■ **Data supplied**

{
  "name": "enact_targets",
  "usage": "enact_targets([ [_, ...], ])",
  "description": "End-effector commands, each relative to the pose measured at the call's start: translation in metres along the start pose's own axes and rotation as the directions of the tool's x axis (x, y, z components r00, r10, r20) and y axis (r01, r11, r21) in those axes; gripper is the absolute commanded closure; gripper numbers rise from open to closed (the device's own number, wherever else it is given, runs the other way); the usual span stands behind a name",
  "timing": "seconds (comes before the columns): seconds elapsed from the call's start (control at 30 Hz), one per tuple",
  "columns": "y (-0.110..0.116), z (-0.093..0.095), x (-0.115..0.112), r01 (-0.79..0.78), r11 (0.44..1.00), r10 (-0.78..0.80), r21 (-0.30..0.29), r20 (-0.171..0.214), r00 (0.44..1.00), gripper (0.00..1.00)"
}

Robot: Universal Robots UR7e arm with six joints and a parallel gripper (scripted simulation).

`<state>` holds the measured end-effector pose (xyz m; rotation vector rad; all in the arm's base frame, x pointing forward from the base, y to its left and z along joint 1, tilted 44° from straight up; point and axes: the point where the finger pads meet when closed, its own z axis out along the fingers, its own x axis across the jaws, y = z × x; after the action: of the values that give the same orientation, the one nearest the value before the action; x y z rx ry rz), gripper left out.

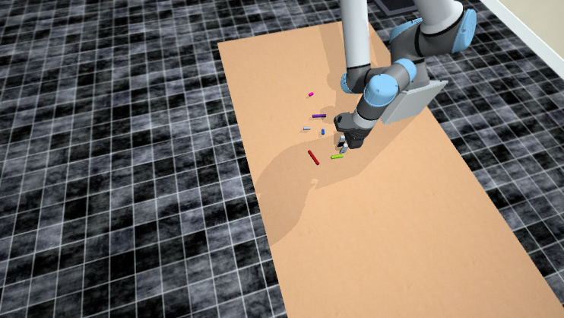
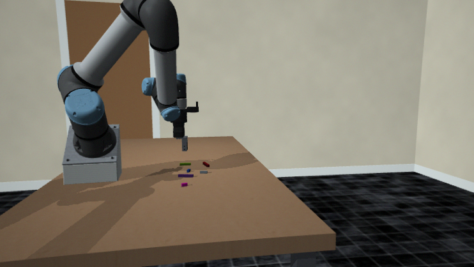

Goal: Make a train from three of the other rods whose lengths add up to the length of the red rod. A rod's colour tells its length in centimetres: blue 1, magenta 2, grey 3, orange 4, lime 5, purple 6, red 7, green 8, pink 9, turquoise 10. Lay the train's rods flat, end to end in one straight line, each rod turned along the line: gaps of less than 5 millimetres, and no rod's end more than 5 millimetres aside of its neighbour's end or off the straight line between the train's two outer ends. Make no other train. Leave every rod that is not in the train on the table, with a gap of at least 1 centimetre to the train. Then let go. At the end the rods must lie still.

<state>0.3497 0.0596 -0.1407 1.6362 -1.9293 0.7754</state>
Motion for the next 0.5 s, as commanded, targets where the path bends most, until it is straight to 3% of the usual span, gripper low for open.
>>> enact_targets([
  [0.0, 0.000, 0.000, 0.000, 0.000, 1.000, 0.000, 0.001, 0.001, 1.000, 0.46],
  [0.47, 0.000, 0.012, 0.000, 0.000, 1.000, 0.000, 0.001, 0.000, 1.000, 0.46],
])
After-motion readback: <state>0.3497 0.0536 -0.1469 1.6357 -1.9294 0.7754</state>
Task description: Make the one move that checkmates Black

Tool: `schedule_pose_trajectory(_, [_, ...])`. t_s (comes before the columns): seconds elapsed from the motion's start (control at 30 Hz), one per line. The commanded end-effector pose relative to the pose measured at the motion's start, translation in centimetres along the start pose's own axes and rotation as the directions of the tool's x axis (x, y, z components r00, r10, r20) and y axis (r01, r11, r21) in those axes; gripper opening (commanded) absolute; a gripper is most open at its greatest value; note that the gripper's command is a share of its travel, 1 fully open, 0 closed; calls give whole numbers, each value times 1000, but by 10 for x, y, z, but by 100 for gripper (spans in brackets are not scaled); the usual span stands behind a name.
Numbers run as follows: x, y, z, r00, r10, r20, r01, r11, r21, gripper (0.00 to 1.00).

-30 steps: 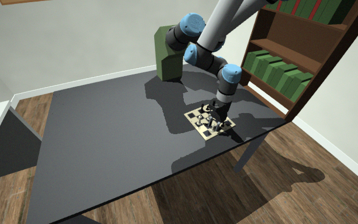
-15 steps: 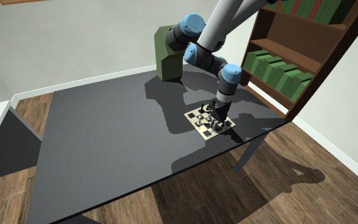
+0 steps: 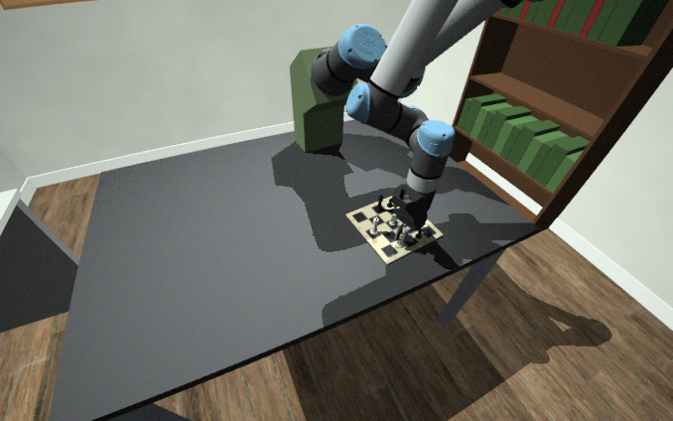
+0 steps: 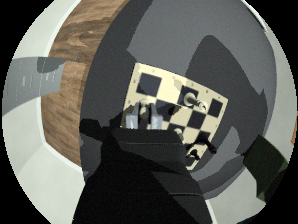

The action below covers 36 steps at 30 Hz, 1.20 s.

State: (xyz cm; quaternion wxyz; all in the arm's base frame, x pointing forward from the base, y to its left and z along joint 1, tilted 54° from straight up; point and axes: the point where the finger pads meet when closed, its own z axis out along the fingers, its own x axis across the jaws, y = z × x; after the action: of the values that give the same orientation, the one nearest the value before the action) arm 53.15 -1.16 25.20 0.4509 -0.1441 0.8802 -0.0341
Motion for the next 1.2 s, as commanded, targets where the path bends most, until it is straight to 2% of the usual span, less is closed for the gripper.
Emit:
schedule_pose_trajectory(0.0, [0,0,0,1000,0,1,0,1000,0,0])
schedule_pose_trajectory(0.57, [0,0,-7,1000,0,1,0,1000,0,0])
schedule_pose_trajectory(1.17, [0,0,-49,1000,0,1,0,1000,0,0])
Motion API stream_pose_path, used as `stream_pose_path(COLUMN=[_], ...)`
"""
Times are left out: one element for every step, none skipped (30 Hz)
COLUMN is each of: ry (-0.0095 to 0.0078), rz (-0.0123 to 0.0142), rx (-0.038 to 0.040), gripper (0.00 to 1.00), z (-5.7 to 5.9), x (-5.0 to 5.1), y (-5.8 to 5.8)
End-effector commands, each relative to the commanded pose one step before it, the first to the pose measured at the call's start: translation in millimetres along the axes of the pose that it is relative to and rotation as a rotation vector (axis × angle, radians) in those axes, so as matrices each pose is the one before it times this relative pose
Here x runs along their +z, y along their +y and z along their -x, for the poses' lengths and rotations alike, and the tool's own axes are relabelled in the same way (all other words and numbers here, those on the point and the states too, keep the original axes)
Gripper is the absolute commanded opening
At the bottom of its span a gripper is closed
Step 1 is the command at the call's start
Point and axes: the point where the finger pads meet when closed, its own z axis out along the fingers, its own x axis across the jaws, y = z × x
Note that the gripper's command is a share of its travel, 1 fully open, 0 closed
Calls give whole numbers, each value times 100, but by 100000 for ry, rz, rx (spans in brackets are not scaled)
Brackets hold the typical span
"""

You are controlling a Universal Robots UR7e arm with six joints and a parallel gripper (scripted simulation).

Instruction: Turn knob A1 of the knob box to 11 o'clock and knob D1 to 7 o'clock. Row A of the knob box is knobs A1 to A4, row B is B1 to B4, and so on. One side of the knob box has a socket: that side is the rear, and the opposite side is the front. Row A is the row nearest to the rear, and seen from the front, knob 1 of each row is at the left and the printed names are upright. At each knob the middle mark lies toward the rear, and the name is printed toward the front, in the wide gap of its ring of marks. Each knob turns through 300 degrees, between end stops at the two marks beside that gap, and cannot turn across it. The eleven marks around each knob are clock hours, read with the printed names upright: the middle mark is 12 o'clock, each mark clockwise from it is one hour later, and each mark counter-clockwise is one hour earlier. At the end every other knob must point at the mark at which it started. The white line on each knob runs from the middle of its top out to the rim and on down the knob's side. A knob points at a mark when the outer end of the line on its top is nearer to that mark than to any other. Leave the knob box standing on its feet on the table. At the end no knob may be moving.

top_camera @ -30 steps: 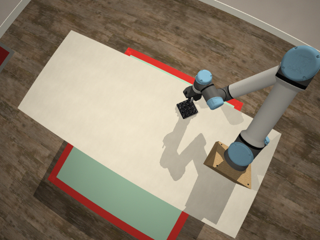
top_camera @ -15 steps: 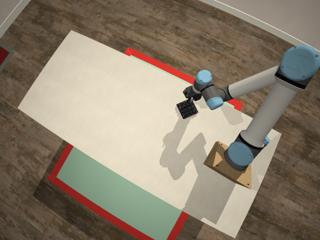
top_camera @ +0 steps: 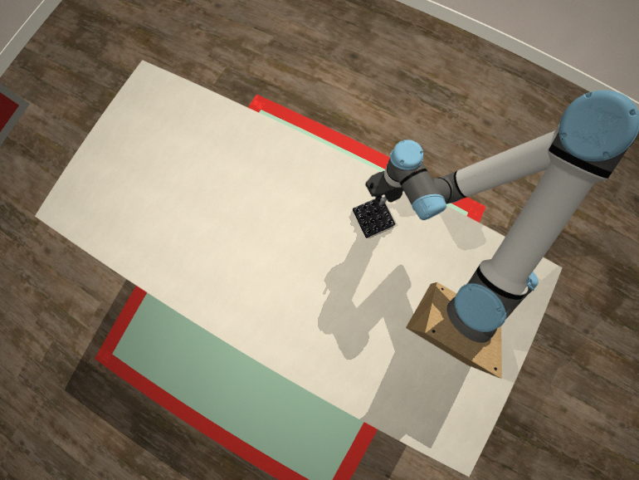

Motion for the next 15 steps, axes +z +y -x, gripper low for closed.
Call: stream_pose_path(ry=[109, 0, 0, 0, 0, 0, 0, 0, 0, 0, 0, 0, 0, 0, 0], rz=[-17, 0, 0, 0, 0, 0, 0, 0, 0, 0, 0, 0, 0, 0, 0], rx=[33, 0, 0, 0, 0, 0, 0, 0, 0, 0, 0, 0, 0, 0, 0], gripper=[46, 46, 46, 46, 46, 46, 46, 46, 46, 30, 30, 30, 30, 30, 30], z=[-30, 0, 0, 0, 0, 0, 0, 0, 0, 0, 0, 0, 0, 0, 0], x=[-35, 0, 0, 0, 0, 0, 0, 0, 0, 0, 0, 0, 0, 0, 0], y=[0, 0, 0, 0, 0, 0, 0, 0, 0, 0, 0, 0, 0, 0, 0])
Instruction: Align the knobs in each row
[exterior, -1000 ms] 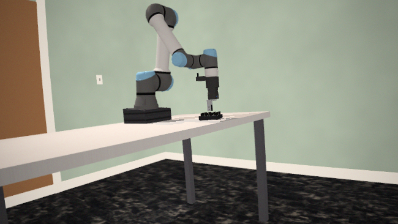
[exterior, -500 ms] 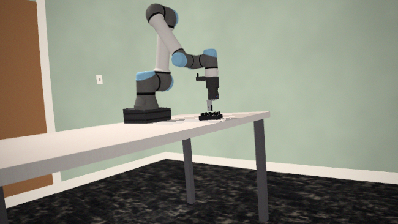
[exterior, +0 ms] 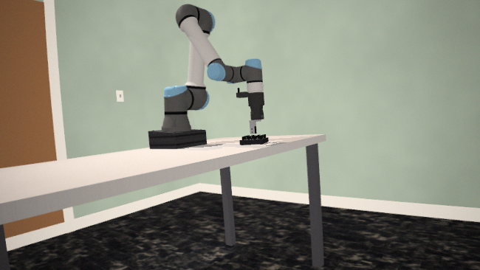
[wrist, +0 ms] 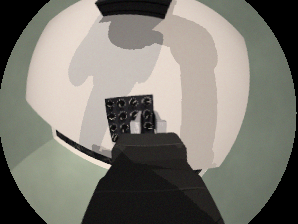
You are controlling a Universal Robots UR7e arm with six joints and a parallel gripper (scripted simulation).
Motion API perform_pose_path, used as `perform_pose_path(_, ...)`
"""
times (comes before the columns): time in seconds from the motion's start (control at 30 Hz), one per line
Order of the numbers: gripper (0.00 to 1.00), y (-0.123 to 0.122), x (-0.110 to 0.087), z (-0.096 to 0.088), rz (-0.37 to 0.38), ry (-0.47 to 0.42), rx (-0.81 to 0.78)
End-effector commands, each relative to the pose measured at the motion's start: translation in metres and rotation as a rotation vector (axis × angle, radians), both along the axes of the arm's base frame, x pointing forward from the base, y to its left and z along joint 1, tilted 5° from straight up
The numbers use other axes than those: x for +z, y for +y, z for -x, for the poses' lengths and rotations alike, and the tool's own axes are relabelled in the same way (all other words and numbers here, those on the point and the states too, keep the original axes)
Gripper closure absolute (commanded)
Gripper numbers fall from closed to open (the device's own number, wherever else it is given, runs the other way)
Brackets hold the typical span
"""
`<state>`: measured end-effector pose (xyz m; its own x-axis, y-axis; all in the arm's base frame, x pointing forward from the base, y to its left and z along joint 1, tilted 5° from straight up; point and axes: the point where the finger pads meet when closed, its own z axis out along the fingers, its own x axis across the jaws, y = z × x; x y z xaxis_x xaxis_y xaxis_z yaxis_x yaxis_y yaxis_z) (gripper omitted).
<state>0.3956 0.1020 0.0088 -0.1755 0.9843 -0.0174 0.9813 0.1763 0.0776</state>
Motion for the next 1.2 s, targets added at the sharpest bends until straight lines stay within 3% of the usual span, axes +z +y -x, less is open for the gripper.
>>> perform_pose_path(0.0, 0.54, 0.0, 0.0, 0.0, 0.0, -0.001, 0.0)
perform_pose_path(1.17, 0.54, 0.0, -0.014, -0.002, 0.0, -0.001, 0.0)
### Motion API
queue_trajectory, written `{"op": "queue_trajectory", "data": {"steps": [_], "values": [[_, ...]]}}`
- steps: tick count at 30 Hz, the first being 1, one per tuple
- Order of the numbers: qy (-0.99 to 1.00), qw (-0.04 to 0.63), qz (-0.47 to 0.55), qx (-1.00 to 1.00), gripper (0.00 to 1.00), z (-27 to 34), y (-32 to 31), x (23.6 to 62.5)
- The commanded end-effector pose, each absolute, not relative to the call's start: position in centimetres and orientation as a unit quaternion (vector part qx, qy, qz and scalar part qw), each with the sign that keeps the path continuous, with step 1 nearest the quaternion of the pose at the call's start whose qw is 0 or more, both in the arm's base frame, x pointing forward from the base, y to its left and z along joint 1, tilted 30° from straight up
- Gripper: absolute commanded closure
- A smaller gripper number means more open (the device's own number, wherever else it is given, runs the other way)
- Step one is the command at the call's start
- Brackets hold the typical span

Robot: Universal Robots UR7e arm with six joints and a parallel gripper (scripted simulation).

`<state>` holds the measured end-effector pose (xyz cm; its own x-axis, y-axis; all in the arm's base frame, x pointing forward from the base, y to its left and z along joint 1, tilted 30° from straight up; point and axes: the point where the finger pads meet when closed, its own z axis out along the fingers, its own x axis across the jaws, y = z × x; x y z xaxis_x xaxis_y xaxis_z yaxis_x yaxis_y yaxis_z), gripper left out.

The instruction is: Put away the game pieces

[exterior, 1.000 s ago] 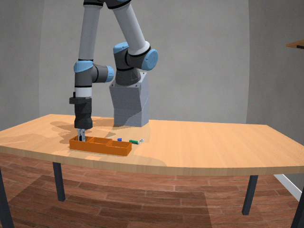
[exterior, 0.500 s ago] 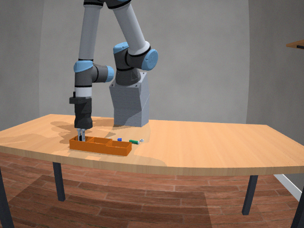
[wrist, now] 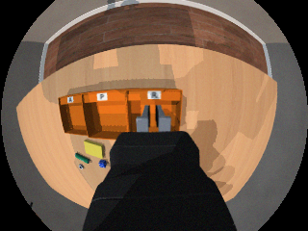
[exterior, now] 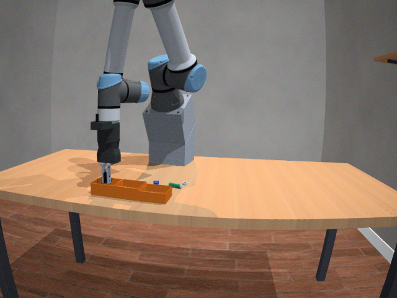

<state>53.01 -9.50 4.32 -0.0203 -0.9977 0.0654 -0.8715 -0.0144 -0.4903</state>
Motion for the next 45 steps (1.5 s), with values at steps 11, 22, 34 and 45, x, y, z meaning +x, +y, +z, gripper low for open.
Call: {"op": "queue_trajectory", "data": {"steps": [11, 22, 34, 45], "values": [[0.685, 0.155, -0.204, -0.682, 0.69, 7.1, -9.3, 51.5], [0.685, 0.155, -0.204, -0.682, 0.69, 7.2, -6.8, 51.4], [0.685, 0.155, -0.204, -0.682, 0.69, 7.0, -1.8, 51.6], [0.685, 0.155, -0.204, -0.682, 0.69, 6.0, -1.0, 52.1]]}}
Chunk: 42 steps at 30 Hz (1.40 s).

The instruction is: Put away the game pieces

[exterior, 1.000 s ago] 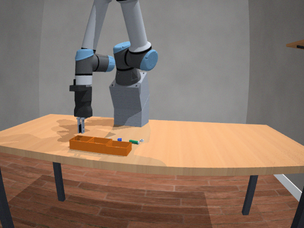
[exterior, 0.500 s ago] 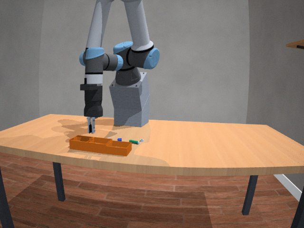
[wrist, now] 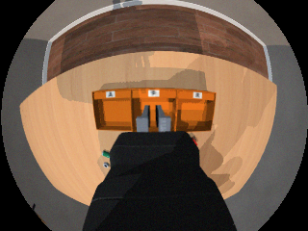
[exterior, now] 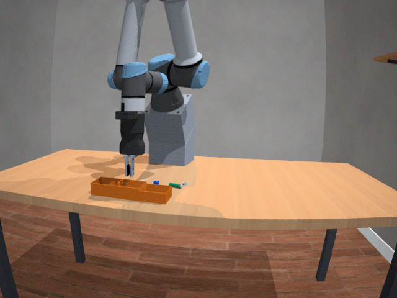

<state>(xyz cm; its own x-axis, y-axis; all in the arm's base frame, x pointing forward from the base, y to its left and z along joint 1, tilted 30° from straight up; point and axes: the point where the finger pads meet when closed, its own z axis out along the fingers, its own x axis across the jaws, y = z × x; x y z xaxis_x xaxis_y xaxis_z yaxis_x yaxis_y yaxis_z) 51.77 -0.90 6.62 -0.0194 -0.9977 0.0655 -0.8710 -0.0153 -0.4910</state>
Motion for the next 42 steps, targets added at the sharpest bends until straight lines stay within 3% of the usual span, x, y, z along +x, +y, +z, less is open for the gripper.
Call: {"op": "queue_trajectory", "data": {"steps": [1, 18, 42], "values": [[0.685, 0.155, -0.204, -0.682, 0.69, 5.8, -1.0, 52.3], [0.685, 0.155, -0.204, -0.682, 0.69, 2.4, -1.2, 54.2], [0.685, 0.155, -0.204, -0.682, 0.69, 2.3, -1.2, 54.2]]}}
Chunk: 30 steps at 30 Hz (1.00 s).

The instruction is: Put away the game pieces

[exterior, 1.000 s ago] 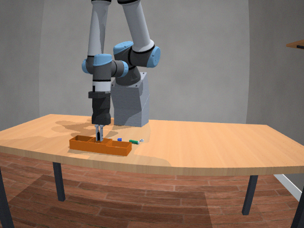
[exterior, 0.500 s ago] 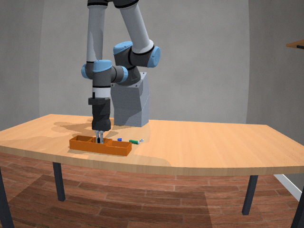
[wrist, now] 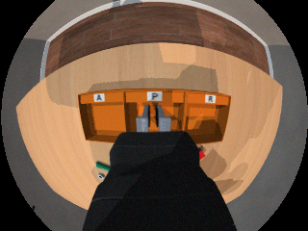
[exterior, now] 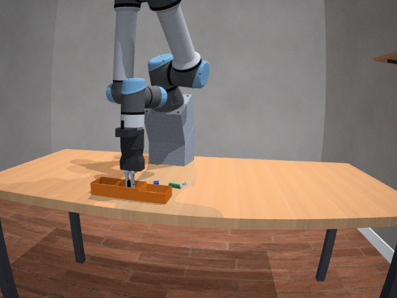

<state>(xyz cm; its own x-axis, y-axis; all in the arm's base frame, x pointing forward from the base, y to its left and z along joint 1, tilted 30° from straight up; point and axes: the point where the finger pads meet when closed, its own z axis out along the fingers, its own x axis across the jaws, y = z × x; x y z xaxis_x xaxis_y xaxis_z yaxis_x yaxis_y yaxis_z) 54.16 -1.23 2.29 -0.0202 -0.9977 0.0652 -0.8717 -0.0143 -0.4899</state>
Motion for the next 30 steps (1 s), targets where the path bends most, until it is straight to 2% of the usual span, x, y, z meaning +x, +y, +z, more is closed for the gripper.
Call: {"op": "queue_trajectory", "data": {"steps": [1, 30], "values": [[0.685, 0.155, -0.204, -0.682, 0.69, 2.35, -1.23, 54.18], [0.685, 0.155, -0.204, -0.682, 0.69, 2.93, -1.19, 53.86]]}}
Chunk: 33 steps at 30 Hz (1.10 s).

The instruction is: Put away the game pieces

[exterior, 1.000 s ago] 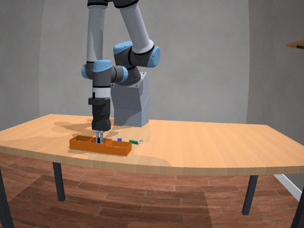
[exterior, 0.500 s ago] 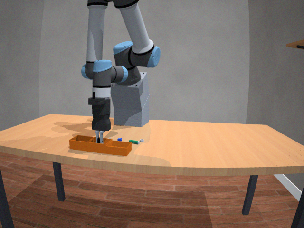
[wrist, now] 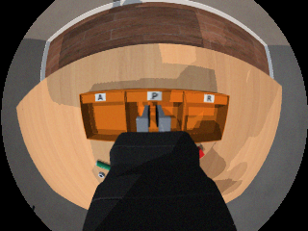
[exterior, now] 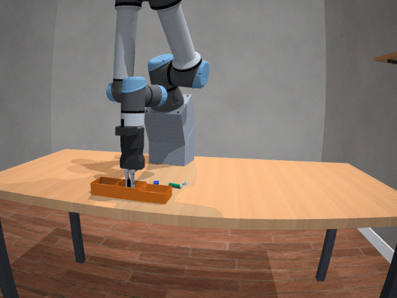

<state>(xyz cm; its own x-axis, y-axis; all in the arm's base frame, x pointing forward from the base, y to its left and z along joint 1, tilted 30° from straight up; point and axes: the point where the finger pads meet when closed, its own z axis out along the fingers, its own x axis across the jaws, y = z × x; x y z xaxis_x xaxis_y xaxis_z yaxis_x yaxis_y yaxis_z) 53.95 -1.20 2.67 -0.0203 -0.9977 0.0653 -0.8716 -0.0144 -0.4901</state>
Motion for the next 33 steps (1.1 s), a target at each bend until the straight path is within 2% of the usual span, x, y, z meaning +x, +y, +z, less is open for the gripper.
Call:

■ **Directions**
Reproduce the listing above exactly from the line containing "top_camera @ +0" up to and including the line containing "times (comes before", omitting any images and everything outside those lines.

■ **Exercise answer**
top_camera @ +0 steps: 

Motion for the next 15 steps, axes +z +y -x, gripper low for closed.
Call: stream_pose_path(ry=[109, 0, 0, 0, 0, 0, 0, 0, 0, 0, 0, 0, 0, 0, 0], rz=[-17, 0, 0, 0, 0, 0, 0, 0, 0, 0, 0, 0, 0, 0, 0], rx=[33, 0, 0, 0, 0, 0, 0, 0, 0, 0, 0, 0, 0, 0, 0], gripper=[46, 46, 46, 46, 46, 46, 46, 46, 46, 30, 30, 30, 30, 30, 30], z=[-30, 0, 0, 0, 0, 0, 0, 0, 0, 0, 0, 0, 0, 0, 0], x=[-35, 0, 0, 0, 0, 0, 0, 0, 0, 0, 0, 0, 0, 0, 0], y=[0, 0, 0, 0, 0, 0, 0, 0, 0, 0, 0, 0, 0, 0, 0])
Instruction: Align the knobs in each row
[exterior, -1000 ms] 
[exterior, -500 ms] 
[exterior, +0 ms] 
[wrist, +0 ms] 
You are controlling a Universal Robots UR7e arm with six joints and a parallel gripper (scripted simulation).
Motion API perform_pose_path, used as `perform_pose_path(_, ...)`
"""
times (comes before the columns): time in seconds from the motion's start (control at 30 Hz), one per line

Work on this exercise is done.